Among the notable women born with Aquarius suns are Angela Davis, Rosa Parks, Alice Walker, Leontyne Price, Eartha Kitt, Toni Morrison, Audre Lorde, Sharon Pratt Dixon, Gloria Naylor, and Oprah Winfrey. This is quite a collection of active, creative and courageous individuals.

Those with Aquarius moons include Ma Rainey, Bessie Smith, Barbara Jordan, Lorraine Hansberry, Shirley Chisholm, Miriam Makeba, Cicely Tyson, Marian Wright Edelman, Wilma Rudolph, Jackie Joyner-Kersee, and (once again) Angela Davis and Rosa Parks. With the moon in Aquarius, the urge for freedom is more instinctive, an inner longing for a new world.

And so, with this strong Aquarius influence, February is a great month to get the word out, and to reclaim the lost parts of our history. It's a good time to challenge the media, to question the way words like "freedom" and "patriot" and "terrorist" are used to manipulate people.

At the same time, there's something that we need to watch out for in February, and that's the new moon's proximity to Neptune, the planet of magic and illusion.

Neptune is beautiful, strange, elusive. It's the planet that rules poetry, film and music, and it has to do with the many ways that our souls call out to each other. We can use these Neptunian arts as tools of organization and connection - but Neptune is not really about using, but about feeling.

All the other Aquarian influences - the sun, the moon, Mercury and Venus - are much more cerebral, more intellectual. They are about looking clearly and objectively at what exists now, at what existed in the past, and at what might exist in the future. But when you try to explain Neptune, to clarify its nature, it dances away from you. It's idealistic, but in an emotional rather than an intellectual way.

I'm reminded of Josephine Baker, who had Neptune conjunct Venus and trine the moon in her natal chart. She danced and mesmerized everyone who saw her. She was magic incarnate. At the same time, she was very idealistic, and put her beliefs into action. She worked undercover during the French resistance, and later on, she was a civil rights activist who refused to perform for segregated audiences.
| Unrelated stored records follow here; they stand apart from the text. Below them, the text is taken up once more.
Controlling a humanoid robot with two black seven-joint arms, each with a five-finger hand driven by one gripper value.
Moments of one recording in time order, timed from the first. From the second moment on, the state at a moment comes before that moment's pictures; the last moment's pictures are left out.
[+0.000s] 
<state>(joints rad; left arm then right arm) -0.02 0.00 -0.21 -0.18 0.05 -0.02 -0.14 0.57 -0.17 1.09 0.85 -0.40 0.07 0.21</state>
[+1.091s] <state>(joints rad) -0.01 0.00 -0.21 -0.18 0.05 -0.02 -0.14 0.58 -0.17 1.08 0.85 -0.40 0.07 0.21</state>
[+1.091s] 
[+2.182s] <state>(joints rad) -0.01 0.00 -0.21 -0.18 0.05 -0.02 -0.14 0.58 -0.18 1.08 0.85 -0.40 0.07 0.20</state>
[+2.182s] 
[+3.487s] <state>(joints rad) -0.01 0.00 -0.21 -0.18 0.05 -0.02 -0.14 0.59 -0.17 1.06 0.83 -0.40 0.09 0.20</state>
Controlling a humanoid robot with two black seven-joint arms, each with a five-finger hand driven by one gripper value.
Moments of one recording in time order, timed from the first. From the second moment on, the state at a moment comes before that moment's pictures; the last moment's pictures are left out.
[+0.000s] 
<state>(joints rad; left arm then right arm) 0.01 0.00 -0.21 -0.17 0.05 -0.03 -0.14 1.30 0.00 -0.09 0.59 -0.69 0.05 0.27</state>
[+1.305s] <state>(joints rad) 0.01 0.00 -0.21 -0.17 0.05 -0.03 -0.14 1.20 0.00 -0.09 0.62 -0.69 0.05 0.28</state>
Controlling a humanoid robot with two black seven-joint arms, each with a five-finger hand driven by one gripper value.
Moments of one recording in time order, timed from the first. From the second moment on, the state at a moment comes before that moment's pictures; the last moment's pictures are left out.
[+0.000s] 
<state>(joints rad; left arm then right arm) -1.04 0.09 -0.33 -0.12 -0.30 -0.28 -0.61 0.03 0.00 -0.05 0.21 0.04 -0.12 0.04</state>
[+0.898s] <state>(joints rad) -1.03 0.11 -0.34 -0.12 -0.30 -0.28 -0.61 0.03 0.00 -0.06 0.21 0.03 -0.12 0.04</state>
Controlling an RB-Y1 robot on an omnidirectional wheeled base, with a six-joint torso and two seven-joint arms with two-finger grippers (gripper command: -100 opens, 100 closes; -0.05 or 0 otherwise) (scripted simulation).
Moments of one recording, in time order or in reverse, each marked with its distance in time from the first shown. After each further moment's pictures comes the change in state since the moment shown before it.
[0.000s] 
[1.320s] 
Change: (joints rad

I'm also reminded of Frida Kahlo had a sun/Neptune conjunction in her chart. She was a visionary, a dreamer, a woman who lived brilliantly and colorfully. But she also had strong political beliefs, and was willing to stand up for them.

And so what does this Aquarius stellium ask of us, in February? It's not just about the Aquarius dedication to truth and progress - although that's definitely there. But the presence of Neptune changes things, shifts our awareness, adds another dimension. It's a strange, sweet dimension, a blending of many realities.

Sometimes we feel lost. It's hard to separate truth and imagination, and sometimes we have no idea which direction to go. All our histories have been distorted, and so faith can be like a wandering child looking for a place to settle down.

But hold on, even when you feel lost. While you're living a particular moment, you're never sure of how things will turn out. But all those who've changed the world have been inspired by a vision of love. Neptune is that vision, the changeling who creeps into our political agenda and tells us that the heart is always at the core.